Deciphering pathways of chloroplast and mitochondrial genome evolution in green algae

破译绿藻叶绿体和线粒体基因组进化的途径

• 批准号: 2830-2007
• 负责人: Turmel, Monique
• 金额: $ 10.56万
• 依托单位: Université Laval
• 依托单位国家: 加拿大
• 项目类别: Discovery Grants Program - Group
• 财政年份: 2007
• 资助国家: 加拿大
• 起止时间: 2007-01-01 至 2008-12-31
• 项目状态: 已结题
• 来源: https://www.nserc-crsng.gc.ca/ase-oro/Details-Detailles_eng.asp?id=361243
• 关键词: Deciphering; pathways; chloroplast; mitochondrial; genome

All eukaryotic cells feature membrane-bound organelles containing DNA, called mitochondria and (in algae and land plants) chloroplasts. By studying the genes encoded in these vital cellular components involved in energy production, researchers have found that in several eukaryotic lineages, including green algae and land plants, the chloroplast (cp) and mitochondrial (mt) genomes exhibit considerable diversity in size, structure, gene content, gene order and intron content. Our group is determining and analyzing the complete sequences of organelle genomes from green algae, which range in size from 20,000 to 350,000 bases. All living green plants (Viridiplantae) are divided into two phyla: the Chlorophyta, comprising the bulk of the green algae, and the Streptophyta, comprising the green algae from the class Charophyceae and all land plants. We have recently shown that the cp genome is evolving much more conservatively in the Streptophyta than in the Chlorophyta and that the cp genome of land plants inherited a myriad of traits from their charophycean green algal ancestors. In contrast, the mt genome sustained radical changes during the evolution of both chlorophytes and streptophytes and it appears that land plant mtDNAs inherited only a few structural characters from charophycean green algae. The aims of the proposed research are two-fold: (1) to understand how streptophyte and chlorophyte organelle genomes diverged over evolutionary time and (2) to resolve the branching order of problematic green algal lineages in the tree of life. Complete cpDNA and mtDNA sequences from representatives of various green algal lineages will be determined, decoded, and compared to their previously sequenced green plant homologs. Using a phylogenic framework inferred from whole organelle genomes, we will be reconstruct scenarios of gene losses, gene rearrangements and intron gains/losses. The information gained will help us to decipher the forces that shape organelle genomes. This information is also crucial for understanding how green algae evolved and gave rise to land plants. We expect that the proposed studies will represent a major Canadian contribution in the area of organelle genomics.

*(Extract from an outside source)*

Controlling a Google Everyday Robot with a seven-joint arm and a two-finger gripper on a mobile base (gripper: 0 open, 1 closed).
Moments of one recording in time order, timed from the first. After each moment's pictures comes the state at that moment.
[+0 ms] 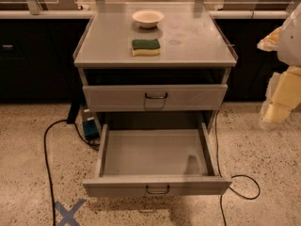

所有真核细胞都以含有DNA的膜结合细胞器为特征，称为线粒体和(在藻类和陆地植物中)叶绿体。通过研究这些与能量产生有关的重要细胞成分中编码的基因，研究人员发现，在包括绿藻和陆地植物在内的几个真核生物谱系中，叶绿体(Cp)和线粒体(Mt)基因组在大小、结构、基因含量、基因顺序和内含子含量方面表现出相当大的多样性。我们小组正在测定和分析绿藻细胞器基因组的完整序列，其大小从20,000到350,000个碱基不等。所有活着的绿色植物(绿藻纲)分为两个门：绿藻门和链藻门，绿藻门是绿藻的主体，链藻门是轮藻纲绿藻和所有陆地植物的组成部分。我们最近发现，cp基因组在链藻纲中的进化比在绿藻中保守得多，而且陆地植物的cp基因组继承了其轮藻绿藻祖先的许多特征。相反，在叶绿藻和链藻的进化过程中，mt基因组都发生了根本性的变化，陆地植物mtDNA似乎只遗传了轮藻绿藻的一些结构特征。拟议研究的目的有两个：(1)了解链藻和绿藻细胞器基因组是如何随着进化时间的推移而分化的；(2)解决生命树中有问题的绿藻谱系的分支顺序。来自不同绿藻谱系代表的完整cpDNA和mtDNA序列将被确定、解码，并与它们之前测得的绿色植物同源物进行比较。使用从整个细胞器基因组推断的系统发育框架，我们将重建基因丢失、基因重排和内含子获得/丢失的情景。所获得的信息将帮助我们破译形成细胞器基因组的力量。这些信息对于理解绿藻是如何进化并培育出陆地植物也是至关重要的。我们预计，拟议的研究将代表加拿大在细胞器基因组学领域的重大贡献。